In the current issue of JCO, Drs. Christian Groth, Neal Kravitz, Perry Jones, John Graham, and Ronald Redmond present a detailed overview of 3D polymerized-resin printing in orthodontic practice. If these names sound familiar, the same group of authors supplied the extensive review of intraoral scanners for our June 2014 issue. As they point out, although 3D printers--at least those with clinically acceptable levels of accuracy--are still cost-prohibitive, it won't be long until their prices come down enough for everyday office use.

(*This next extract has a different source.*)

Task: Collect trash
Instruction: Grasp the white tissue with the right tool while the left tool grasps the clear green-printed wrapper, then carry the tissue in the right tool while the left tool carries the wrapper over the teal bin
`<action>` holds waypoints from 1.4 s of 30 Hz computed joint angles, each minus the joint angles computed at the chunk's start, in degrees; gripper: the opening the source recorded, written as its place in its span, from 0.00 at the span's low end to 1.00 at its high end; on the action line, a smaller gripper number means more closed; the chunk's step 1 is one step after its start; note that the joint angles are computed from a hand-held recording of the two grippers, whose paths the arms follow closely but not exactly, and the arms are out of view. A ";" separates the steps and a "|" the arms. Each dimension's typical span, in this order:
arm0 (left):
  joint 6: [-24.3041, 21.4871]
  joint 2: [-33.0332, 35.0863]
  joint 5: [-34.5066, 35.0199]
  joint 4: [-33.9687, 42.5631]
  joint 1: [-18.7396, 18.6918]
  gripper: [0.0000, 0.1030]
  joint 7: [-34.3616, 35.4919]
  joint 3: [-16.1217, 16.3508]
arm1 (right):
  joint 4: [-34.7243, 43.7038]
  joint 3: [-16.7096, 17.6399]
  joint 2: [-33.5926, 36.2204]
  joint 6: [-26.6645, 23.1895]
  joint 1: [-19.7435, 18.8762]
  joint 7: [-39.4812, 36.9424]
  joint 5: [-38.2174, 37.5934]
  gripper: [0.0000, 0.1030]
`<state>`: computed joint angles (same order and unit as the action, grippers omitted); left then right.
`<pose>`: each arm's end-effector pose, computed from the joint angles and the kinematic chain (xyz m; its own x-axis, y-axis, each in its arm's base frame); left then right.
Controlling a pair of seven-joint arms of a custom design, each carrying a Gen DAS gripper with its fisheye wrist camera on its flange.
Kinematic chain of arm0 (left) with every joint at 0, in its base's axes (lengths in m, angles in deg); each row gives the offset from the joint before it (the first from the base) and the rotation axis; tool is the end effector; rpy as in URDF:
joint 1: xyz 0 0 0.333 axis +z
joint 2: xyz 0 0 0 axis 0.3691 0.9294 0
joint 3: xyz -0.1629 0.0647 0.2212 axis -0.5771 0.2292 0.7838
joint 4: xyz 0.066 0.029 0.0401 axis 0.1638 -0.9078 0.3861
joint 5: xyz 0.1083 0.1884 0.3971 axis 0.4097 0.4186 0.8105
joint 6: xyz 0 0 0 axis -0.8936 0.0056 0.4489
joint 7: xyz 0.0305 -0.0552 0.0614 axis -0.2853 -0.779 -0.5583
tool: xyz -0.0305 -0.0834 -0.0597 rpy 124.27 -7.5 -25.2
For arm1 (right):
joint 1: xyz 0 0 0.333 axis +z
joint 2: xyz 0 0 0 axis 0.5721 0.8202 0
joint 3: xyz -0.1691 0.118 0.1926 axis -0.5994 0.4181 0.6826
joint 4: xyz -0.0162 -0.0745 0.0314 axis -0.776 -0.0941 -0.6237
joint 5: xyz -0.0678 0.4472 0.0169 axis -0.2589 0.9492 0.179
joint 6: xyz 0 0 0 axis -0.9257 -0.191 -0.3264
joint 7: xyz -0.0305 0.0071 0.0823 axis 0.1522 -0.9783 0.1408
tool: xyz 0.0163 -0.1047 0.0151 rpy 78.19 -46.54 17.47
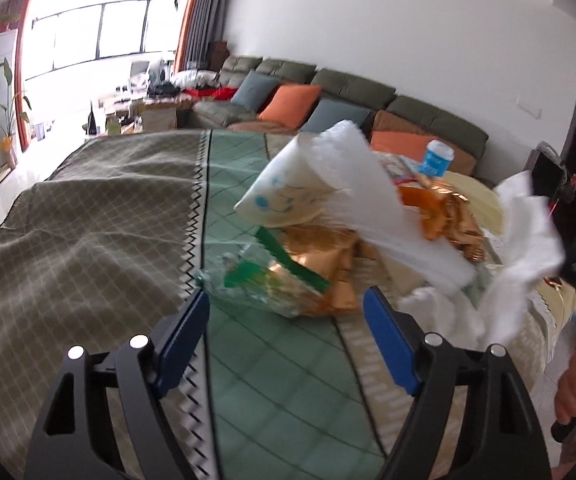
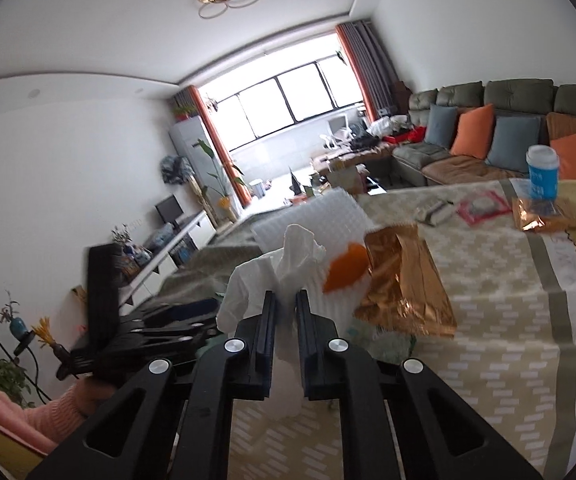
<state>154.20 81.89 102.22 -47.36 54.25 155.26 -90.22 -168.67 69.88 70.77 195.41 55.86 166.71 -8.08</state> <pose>0.6849 -0.1919 0.2636 -0.5291 -0.8296 0.1784 -0.6050 0.2213 -0.7649 0.5606 0.3129 0.2883 0.2465 -0.8728 -0.4212 -0.4774 0.2689 -0.8365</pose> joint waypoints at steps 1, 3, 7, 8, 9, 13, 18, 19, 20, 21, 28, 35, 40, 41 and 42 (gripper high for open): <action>-1.45 0.44 -0.17 1.60 -0.89 0.77 -0.21 0.69 | 0.21 0.14 -0.12 0.02 -0.23 0.31 -0.54 0.10; -4.32 1.34 -1.36 4.13 -2.12 0.77 0.70 1.39 | 0.99 0.20 0.13 -0.11 -0.59 0.65 -1.55 0.10; -8.86 2.17 -4.51 8.81 -6.11 0.74 1.30 4.73 | 2.02 0.71 0.60 -0.21 -1.46 2.02 -4.07 0.10; -9.74 2.54 -5.46 9.35 -6.09 0.69 1.86 4.61 | 2.46 0.85 0.86 -0.39 -1.80 2.52 -4.97 0.10; -11.25 3.25 -6.68 9.98 -5.36 0.60 2.75 3.84 | 3.02 1.05 1.26 -0.64 -2.31 3.18 -6.19 0.10; -13.55 4.70 -10.97 11.07 -3.29 0.32 5.94 1.98 | 4.73 1.96 2.33 -1.79 -3.77 5.30 -10.04 0.10; -13.22 5.77 -15.87 10.07 -0.08 0.11 10.66 -0.48 | 8.42 2.87 4.38 -4.37 -4.73 6.25 -13.84 0.10; -13.18 5.59 -16.82 9.58 0.61 0.07 11.48 -1.03 | 9.37 3.45 5.05 -4.94 -5.46 6.86 -15.23 0.10; -12.88 5.61 -17.66 9.27 1.18 0.07 12.43 -1.45 | 9.98 3.91 5.48 -5.28 -6.01 7.33 -16.21 0.10; -11.90 5.31 -18.42 8.53 1.82 0.07 13.40 -1.84 | 11.00 4.59 6.21 -5.76 -6.69 7.98 -17.61 0.10; -10.21 3.40 -22.82 6.48 3.98 0.47 16.85 -2.88 | 16.04 6.60 9.09 -9.03 -7.95 7.60 -20.26 0.10; -13.86 5.93 -24.58 16.38 -3.77 0.73 14.53 2.54 | 18.36 8.89 11.23 -10.42 -10.14 8.56 -21.55 0.10; -25.55 8.59 -24.78 28.99 -14.16 0.39 9.85 11.93 | 18.62 9.98 11.84 -10.97 -11.55 8.84 -22.46 0.11; -26.52 8.97 -24.92 30.30 -15.38 0.33 9.60 13.17 | 18.78 10.25 11.99 -11.18 -11.89 8.96 -22.69 0.11; -27.33 9.18 -25.26 31.14 -16.15 0.22 9.83 13.98 | 19.09 10.57 12.17 -11.56 -12.21 9.10 -22.89 0.11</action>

So there you have it. We can get instantaneous access to virtually all the information in the universe through Google and other search engines. Intraoral and extraoral 3D scanners, coupled with various computer apps, give us the equivalent of Dr. McCoy's medical tricorder. Now 3D printers have taken on the role of Mr. Scott's replicator. What's next? Beam me up, Scotty.
RGK
CORRECTION
In regard to their article on “The Tandem Archwire Concept with Self-Ligating Brackets” (April 2014), Drs. Anoop Sondhi and Anmol S. Kalha would like to acknowledge that the geometric analysis for the Tandem Archwire technique was originally done by Dr. Anshul Agarwal, a former postgraduate student, Institute of Dental Studies and Technologies, Modinagar, Uttar Pradesh, India, and current director of Agarwal Dental Clinic, Jhansi, Uttar Pradesh, India; and Dr. Puneet Batra, Vice Principal, Professor, and Head, Institute of Dental Studies and Technologies. Their contribution to this work is gratefully recognized.